### Task
Every line of the listing that holds the word "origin" should be returned.

### Material to process

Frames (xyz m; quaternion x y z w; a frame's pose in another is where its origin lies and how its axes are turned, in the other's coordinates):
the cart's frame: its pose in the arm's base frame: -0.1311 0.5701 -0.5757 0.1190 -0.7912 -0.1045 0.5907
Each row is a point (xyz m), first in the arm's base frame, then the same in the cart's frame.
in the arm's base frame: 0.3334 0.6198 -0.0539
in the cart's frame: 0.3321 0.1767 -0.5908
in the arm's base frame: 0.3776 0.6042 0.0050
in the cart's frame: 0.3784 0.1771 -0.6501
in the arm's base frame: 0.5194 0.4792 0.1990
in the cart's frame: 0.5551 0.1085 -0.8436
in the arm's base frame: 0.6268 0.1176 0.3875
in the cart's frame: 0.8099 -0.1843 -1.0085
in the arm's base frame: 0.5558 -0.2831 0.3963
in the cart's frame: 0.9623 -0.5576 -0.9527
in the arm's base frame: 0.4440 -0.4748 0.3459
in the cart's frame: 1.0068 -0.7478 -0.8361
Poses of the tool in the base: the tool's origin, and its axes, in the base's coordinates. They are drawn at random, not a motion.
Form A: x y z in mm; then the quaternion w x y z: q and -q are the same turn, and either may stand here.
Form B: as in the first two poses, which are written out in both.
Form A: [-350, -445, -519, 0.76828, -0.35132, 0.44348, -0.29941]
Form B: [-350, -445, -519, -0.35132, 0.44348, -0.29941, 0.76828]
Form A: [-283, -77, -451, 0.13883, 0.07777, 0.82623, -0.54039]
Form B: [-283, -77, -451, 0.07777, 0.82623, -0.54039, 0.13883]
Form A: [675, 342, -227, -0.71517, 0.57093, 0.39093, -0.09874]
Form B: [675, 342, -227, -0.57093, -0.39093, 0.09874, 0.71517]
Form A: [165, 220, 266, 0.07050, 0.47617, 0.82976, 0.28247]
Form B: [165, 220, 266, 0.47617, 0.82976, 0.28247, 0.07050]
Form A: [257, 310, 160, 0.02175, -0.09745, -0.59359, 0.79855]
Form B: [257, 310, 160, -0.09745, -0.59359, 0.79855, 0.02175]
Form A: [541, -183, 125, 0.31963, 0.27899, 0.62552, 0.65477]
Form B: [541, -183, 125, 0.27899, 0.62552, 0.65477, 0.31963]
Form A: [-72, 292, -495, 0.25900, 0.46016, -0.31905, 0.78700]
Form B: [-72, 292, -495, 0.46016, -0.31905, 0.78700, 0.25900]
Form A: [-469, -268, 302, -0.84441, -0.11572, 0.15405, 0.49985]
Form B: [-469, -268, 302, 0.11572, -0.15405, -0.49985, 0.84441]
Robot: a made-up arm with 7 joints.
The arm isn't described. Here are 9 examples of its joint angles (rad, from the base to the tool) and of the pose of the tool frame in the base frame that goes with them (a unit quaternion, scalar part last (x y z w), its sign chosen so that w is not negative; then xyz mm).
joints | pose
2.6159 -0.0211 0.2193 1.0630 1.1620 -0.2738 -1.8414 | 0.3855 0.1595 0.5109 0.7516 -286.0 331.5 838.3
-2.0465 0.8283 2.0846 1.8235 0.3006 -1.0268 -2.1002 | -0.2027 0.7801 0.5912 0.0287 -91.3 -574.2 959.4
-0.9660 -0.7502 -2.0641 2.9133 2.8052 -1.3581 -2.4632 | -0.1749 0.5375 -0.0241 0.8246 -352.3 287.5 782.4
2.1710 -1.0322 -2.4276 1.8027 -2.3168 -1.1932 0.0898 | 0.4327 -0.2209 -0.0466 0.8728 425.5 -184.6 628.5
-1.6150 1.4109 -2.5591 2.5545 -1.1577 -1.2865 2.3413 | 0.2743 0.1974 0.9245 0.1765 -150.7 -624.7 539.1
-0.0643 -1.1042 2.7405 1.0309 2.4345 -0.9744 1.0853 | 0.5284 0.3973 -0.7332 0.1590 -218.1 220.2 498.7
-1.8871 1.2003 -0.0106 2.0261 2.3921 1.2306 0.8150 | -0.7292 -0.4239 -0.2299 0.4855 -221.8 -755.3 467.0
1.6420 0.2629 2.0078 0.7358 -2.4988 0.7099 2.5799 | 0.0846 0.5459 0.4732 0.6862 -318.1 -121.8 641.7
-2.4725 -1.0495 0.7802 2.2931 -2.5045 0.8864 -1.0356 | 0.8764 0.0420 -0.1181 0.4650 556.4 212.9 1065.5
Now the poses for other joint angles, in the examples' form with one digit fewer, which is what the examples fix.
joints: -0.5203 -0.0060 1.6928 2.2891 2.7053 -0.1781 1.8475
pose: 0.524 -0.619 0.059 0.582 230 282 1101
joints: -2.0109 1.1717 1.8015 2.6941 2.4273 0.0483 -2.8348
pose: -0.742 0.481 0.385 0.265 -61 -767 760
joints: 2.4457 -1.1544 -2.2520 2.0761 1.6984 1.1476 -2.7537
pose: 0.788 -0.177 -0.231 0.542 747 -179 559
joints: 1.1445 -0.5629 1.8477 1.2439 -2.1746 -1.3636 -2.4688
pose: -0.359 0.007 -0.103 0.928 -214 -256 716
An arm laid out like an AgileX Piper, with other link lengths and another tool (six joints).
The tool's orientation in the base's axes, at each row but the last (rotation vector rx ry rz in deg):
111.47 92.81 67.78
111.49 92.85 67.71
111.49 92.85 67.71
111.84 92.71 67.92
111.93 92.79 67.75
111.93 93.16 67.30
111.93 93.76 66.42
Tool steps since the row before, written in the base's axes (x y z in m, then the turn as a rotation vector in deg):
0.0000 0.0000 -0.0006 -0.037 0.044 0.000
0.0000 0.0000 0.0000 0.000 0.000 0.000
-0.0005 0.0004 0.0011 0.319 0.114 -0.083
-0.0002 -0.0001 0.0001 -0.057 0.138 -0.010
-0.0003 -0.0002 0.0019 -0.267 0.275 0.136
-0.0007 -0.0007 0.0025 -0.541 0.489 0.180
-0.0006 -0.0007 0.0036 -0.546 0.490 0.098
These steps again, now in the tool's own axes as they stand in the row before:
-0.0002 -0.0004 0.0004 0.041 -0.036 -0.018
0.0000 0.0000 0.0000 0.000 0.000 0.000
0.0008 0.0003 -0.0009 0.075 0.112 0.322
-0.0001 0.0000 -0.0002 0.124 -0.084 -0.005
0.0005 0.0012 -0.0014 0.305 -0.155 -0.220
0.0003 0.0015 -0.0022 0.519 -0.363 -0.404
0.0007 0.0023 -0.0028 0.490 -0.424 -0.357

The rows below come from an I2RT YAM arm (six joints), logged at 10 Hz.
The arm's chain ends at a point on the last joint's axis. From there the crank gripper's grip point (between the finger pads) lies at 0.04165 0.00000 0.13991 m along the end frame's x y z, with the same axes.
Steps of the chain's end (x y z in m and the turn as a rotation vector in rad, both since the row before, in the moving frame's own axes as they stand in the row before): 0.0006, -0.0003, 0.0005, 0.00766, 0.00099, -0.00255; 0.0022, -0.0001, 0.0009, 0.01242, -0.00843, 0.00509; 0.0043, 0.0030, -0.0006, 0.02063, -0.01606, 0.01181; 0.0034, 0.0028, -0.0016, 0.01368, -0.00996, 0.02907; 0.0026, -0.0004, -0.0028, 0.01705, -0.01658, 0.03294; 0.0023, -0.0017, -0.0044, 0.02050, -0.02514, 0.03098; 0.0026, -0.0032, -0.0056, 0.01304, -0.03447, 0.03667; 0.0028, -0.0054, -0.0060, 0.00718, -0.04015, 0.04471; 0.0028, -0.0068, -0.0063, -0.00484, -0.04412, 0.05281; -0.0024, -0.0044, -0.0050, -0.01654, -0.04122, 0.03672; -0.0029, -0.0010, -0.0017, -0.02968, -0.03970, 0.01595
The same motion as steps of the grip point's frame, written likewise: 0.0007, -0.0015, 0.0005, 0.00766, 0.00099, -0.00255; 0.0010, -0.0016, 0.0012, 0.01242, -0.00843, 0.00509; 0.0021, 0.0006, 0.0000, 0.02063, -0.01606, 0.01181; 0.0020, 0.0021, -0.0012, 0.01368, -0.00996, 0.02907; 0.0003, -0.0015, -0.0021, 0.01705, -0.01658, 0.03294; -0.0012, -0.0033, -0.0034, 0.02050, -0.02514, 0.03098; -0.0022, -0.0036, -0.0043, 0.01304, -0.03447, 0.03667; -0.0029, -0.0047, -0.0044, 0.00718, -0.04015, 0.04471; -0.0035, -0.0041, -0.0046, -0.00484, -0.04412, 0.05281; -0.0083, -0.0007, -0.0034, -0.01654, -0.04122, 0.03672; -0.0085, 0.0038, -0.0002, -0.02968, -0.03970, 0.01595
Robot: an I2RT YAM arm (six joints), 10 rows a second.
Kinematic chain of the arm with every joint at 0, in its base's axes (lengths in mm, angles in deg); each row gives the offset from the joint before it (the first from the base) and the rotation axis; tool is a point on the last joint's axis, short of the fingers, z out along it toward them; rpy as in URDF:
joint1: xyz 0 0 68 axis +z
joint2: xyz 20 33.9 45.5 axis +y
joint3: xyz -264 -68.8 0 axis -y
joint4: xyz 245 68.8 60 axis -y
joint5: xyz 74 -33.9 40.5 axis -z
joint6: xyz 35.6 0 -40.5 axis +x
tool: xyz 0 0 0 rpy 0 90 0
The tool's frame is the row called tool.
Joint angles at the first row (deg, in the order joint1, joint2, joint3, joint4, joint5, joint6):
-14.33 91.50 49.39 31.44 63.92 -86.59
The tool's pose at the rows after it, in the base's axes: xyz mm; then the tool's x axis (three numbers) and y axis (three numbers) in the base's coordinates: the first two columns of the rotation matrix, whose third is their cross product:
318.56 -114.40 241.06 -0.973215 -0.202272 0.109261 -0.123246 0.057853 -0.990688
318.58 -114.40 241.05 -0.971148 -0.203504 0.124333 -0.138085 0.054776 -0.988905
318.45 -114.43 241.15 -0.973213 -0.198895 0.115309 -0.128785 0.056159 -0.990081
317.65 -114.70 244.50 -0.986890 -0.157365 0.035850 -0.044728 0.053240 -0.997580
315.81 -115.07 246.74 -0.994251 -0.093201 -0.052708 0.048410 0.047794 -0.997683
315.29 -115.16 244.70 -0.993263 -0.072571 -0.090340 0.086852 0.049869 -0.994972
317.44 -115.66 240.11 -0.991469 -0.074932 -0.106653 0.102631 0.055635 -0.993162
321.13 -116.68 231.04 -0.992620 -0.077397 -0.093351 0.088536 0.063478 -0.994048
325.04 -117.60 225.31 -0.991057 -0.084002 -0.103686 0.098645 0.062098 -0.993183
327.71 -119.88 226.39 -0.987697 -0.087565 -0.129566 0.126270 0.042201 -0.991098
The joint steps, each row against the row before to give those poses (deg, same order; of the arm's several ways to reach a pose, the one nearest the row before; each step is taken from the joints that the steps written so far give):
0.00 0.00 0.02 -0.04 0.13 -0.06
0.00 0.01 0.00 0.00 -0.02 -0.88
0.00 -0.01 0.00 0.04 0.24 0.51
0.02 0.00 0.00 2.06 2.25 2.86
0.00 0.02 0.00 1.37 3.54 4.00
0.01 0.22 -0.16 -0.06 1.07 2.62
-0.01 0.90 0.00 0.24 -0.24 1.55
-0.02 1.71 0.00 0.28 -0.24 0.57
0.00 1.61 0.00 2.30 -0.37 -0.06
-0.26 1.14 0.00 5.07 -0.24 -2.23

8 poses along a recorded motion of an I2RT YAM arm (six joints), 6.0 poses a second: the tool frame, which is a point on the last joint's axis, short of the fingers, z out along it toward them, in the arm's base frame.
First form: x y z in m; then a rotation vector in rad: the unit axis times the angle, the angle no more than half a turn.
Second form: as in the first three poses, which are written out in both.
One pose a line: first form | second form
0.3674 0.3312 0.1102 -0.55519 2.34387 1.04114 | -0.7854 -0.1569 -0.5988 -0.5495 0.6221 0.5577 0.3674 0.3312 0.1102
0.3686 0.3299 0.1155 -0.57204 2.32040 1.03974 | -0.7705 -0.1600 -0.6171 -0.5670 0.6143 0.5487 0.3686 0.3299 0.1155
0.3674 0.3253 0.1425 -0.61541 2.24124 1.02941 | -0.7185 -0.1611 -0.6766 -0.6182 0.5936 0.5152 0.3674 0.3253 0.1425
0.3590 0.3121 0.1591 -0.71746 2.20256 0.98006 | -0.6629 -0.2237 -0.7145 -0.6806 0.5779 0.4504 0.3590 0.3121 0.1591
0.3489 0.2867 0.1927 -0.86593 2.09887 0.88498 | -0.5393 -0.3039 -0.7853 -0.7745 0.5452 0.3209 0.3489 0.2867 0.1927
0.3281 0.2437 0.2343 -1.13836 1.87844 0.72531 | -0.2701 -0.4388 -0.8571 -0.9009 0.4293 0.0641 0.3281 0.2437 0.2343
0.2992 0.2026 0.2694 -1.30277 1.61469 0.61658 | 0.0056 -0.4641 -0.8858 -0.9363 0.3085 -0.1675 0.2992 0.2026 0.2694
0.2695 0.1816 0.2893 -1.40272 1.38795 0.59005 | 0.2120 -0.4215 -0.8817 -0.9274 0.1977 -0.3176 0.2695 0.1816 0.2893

### Exercise answer
Frames (xyz m; quaternion x y z w; a frame's pose in another is where its origin lies and how its axes are turned, in the other's coordinates):
Poses of the tool in the base: the tool's origin, and its axes, in the base's coordinates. They are drawn at random, not a motion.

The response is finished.